# [Exercise]
Among the entries below, one line contains "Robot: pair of" and another contains "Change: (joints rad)". Transcribe those two lines and every line between them, exactly.
━━━━━━
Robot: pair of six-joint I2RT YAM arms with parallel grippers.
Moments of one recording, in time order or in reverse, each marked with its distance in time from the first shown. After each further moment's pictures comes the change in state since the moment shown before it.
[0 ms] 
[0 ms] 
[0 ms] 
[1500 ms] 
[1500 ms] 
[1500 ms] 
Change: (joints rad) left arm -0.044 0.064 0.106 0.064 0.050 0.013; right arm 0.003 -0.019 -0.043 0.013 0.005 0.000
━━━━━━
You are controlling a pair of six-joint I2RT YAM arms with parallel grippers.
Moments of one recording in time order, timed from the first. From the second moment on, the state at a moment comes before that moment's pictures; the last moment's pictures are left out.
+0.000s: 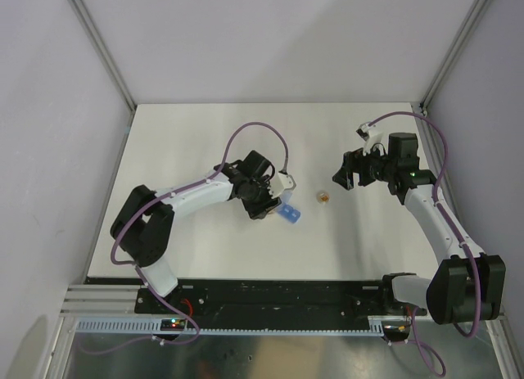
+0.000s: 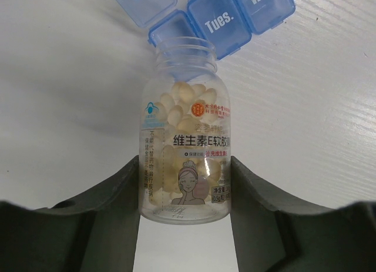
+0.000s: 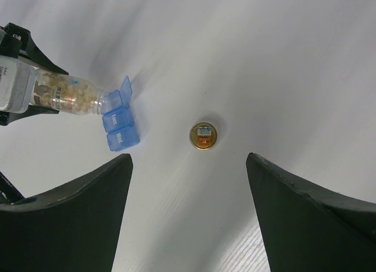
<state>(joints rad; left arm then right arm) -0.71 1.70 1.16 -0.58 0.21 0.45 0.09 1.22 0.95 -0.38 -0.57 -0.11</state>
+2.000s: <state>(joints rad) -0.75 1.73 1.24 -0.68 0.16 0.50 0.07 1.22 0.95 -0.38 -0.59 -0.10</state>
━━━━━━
# [Answer to this problem]
Robot: pair of six-joint I2RT YAM arms with parallel grippers.
Moments of one recording, in time order or in reverse, each marked with its distance in time from the first shown. After each further moment's pictures comes the change in state since the moment shown before it.
[0 ms] 
[0 ms] 
[0 ms] 
[1500 ms] 
[1500 ms] 
[1500 ms] 
Change: (joints rad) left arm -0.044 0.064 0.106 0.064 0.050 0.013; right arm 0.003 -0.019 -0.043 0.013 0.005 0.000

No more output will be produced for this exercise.